Getting blood out of me is like getting blood out of a stone. In my experience, blood collection is synonymous with fiasco. Up front, I let the collector know that my veins are difficult, I kindly point out the best vein for blood collection on my right hand, suggest that they will need to use the smallest butterfly needle and that I usually need to run my hands and wrists under warm water for a few minutes to coax my veins to co-operate.
Without fail, blood collectors immediately ignore all I have just said. I may as well be speaking Finnish for all the interest they show. They grab my nearest limb, place a tourniquet on my upper arm, open up a standard needle and syringe and turn to my inside elbow expecting to find a juicy vein big enough to drive a Mack truck through. To their utmost surprise, they are instead confronted with an expanse of skin and no veins to be seen or even palpated. Not to be deterred from their mission of ignoring helpful advice, they proceed to inspect my other inside elbow too. Slowly realising that in fact, I might not be delusional, they deign to inspect my wrists and hands intermittently moving around the tourniquet, turning my hands this way and that to find a vein that pleases them. Long minutes later they come up with the novel suggestion of running my hands under hot water and using that hopeful looking vein on my right hand. When I return from warming my venous system I discover that they have ingeniously thrown the standard needle and syringe away and have opened a butterfly needle.
It is tedious trying to break through the ego of blood collectors/leeches/vampires. It is also traumatic when they refuse to listen and end up stabbing me multiple times. This plays out too often for my liking. When I‘m admitted in hospital the absolute best case scenario is a blood test every three days and that is only on the days when hell is frozen over.

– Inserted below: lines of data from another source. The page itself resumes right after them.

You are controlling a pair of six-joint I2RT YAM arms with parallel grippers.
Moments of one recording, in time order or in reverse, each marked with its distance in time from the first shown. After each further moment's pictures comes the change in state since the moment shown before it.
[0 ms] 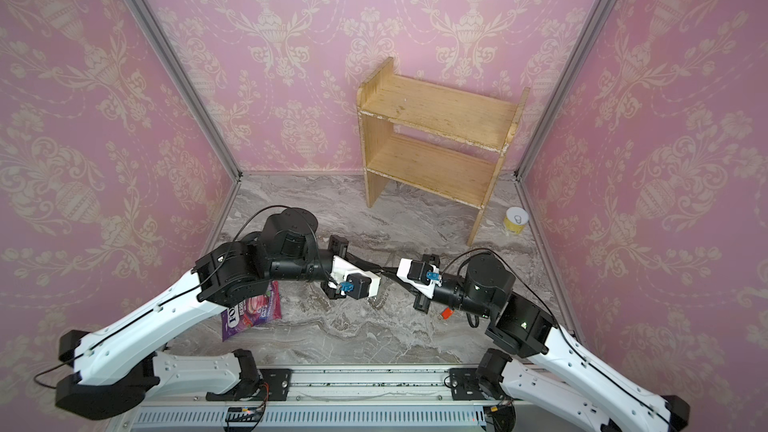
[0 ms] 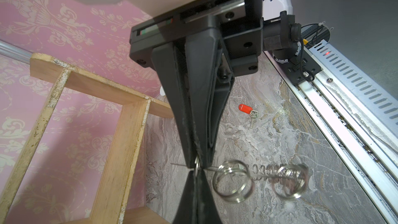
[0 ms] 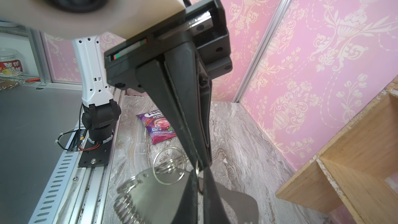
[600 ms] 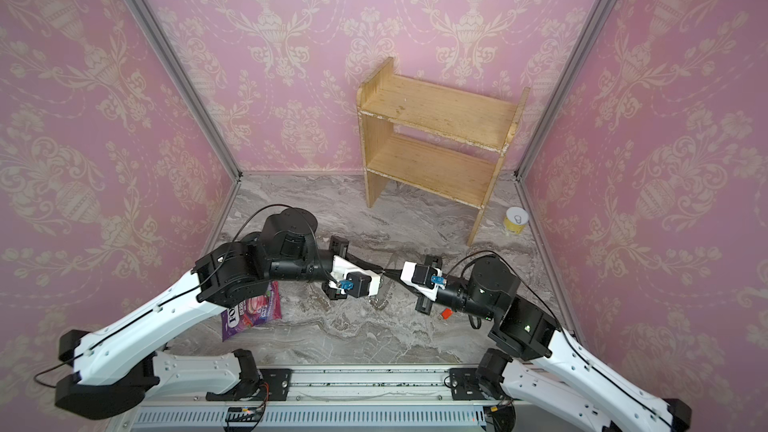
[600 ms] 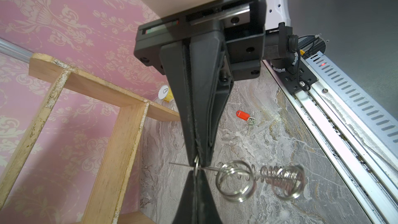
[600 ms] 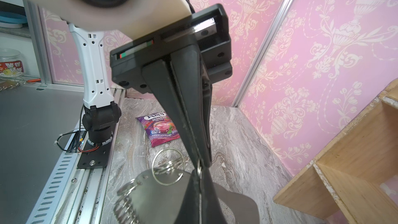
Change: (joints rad) left arm -0.007 -0.002 0.000 0.019 0.019 -0.044; right arm 0.002 -0.035 -0.013 0.014 -0.006 -0.006
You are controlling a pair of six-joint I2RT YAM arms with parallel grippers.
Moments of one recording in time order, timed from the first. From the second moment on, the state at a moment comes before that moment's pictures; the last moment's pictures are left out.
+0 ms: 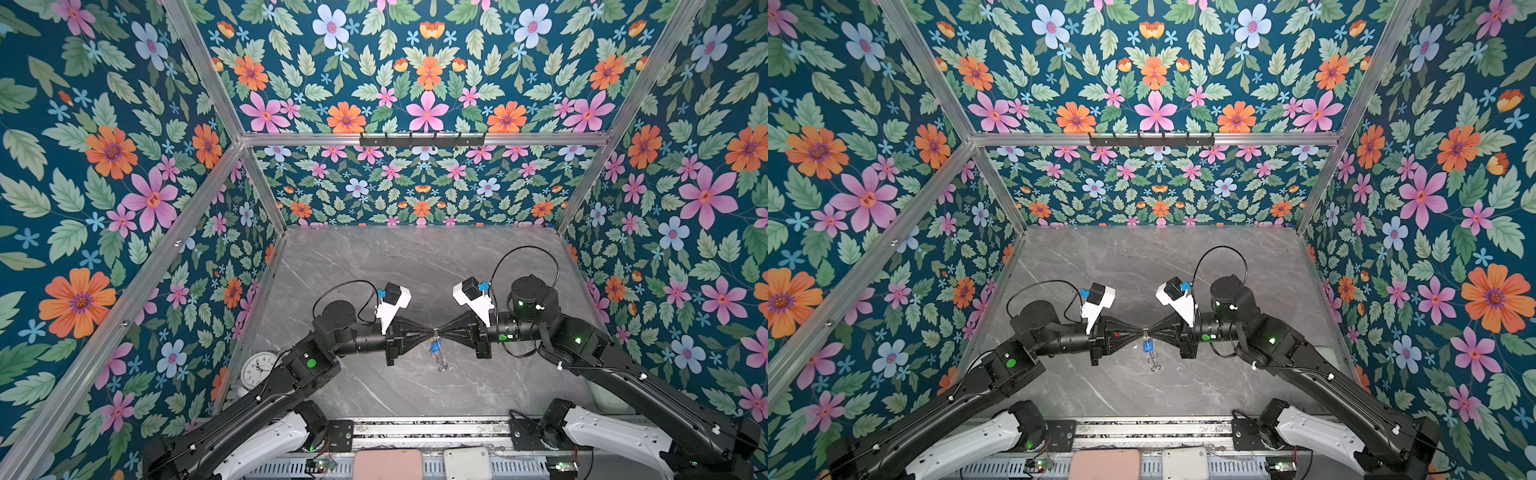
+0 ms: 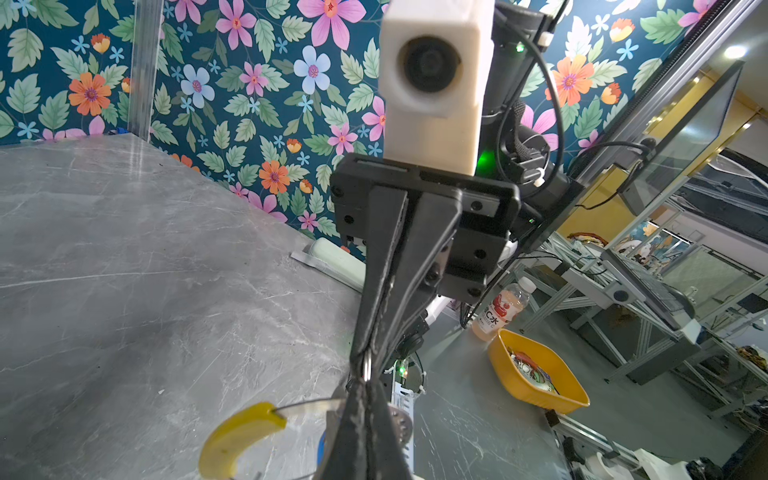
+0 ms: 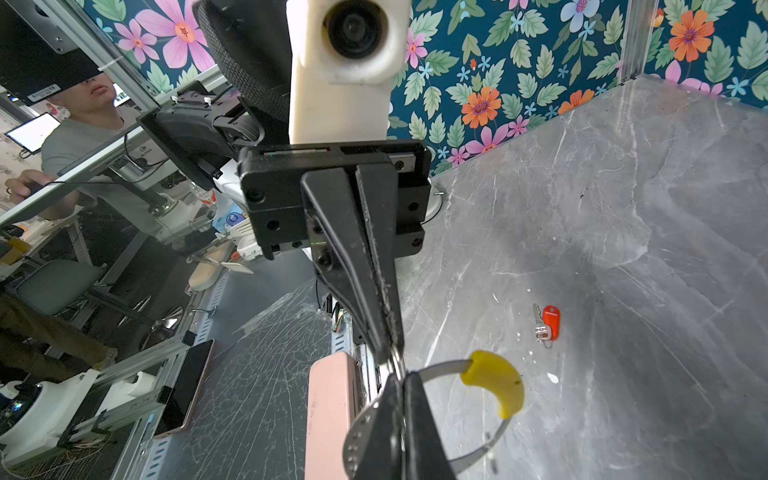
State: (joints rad) left arm -0.87 0.81 0.72 0.06 0.64 -0.45; right arm 0.80 0.96 1.01 -0.39 -0.67 0.16
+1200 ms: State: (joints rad) left arm -0.87 0.76 0.46 0.70 0.44 -0.62; right arm 0.82 0.94 0.80 0.22 -0.57 0.50
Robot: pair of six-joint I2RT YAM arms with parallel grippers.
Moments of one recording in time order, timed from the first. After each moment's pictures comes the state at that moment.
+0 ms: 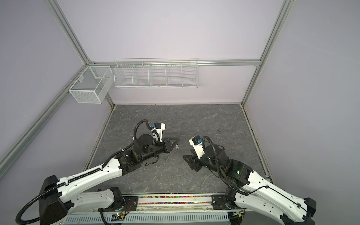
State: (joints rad) left arm -1.00 1.15 0.85 0.11 0.01 -0.85; right arm 0.93 0.75 0.79 -0.50 -0.04 0.35
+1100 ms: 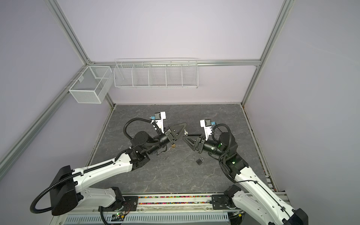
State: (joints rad) left arm -1.00 1.31 0.89 0.71 0.13 -0.82; right arm 0.56 0.83 0.68 0.19 -0.63 0.80
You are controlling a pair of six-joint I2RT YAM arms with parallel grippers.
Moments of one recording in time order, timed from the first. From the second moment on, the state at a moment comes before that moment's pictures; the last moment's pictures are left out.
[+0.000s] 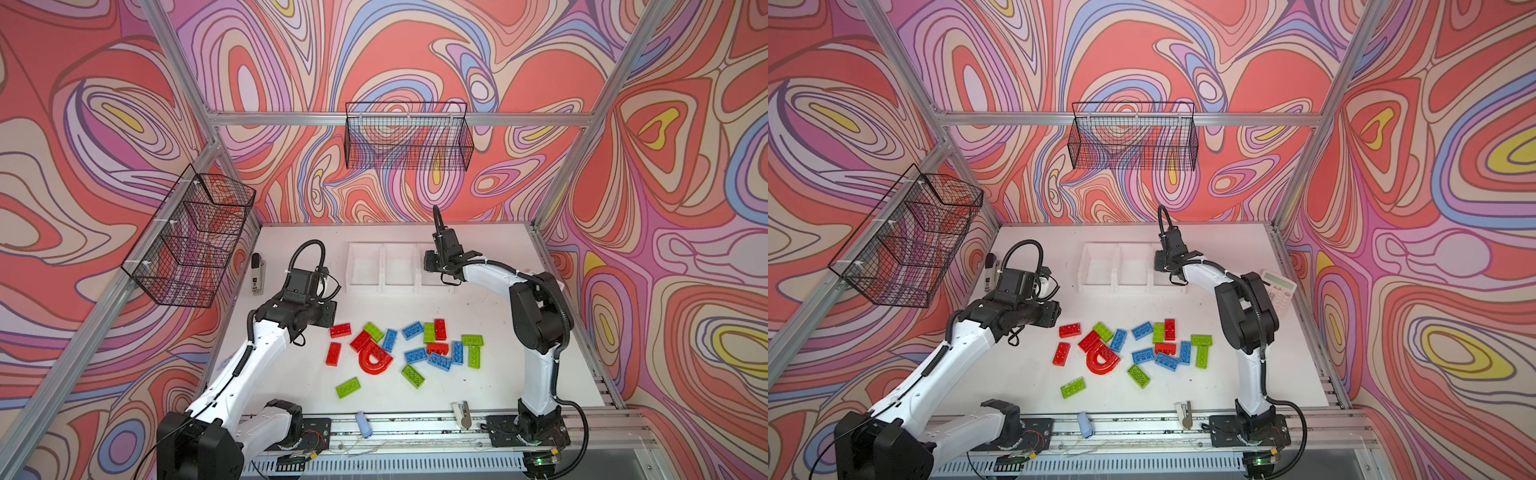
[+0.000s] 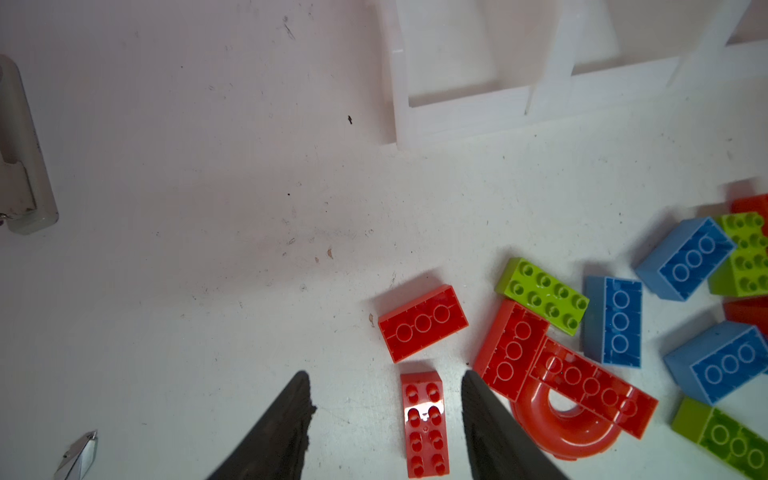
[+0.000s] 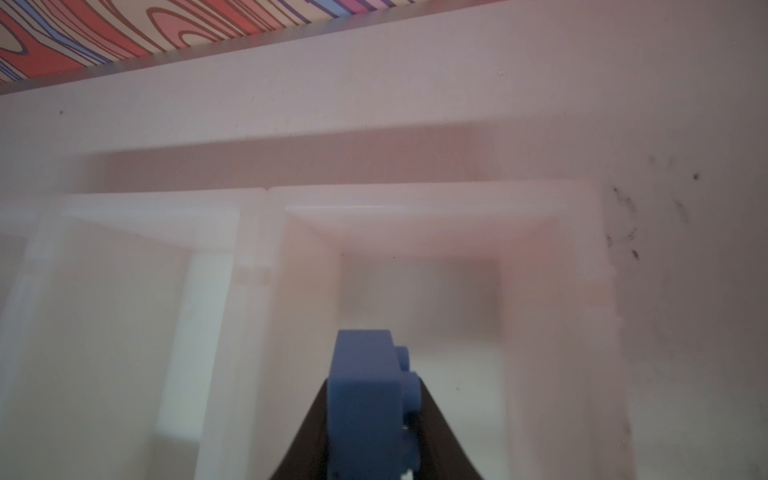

Thankfully, I have found the one blood collector in the whole wide world who is the exception to this rule. To my eternal surprise, in our first couple of interactions she not only listened to me but learned. Whenever she sees my name on her list she pops her head in about 10 mins prior to collection with two rubber gloves filled with warm water. I pile on layers of clothes, get under the blankets, apply the mini hot water bottles to my hands and think of hot Hawaii. By the time she comes around my veins have popped out nicely and she’s in an out in a jiffy. She gives me as fantastic an experience as you can possibly ask for when sharp instruments are involved. Miracles DO happen!